# [WHAT TO DO]
Restate each of the lines given below, word for word.

# [SOURCE DATA]

-*-*-

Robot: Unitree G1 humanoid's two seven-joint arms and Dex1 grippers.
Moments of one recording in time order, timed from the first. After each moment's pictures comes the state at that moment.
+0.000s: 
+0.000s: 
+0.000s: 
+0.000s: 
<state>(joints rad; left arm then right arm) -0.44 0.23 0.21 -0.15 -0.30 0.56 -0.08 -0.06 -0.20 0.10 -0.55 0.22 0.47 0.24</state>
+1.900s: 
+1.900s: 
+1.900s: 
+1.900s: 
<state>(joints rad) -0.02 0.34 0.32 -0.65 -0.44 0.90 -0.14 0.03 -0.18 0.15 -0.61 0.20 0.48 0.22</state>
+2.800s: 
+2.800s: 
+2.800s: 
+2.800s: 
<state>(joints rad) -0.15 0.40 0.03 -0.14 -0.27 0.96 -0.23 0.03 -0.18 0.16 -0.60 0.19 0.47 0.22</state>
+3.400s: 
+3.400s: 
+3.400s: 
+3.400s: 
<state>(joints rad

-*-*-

# [FINAL ANSWER]
Robot: Unitree G1 humanoid's two seven-joint arms and Dex1 grippers.
Moments of one recording in time order, timed from the first. After each moment's pictures comes the state at that moment.
+0.000s: 
+0.000s: 
+0.000s: 
+0.000s: 
<state>(joints rad; left arm then right arm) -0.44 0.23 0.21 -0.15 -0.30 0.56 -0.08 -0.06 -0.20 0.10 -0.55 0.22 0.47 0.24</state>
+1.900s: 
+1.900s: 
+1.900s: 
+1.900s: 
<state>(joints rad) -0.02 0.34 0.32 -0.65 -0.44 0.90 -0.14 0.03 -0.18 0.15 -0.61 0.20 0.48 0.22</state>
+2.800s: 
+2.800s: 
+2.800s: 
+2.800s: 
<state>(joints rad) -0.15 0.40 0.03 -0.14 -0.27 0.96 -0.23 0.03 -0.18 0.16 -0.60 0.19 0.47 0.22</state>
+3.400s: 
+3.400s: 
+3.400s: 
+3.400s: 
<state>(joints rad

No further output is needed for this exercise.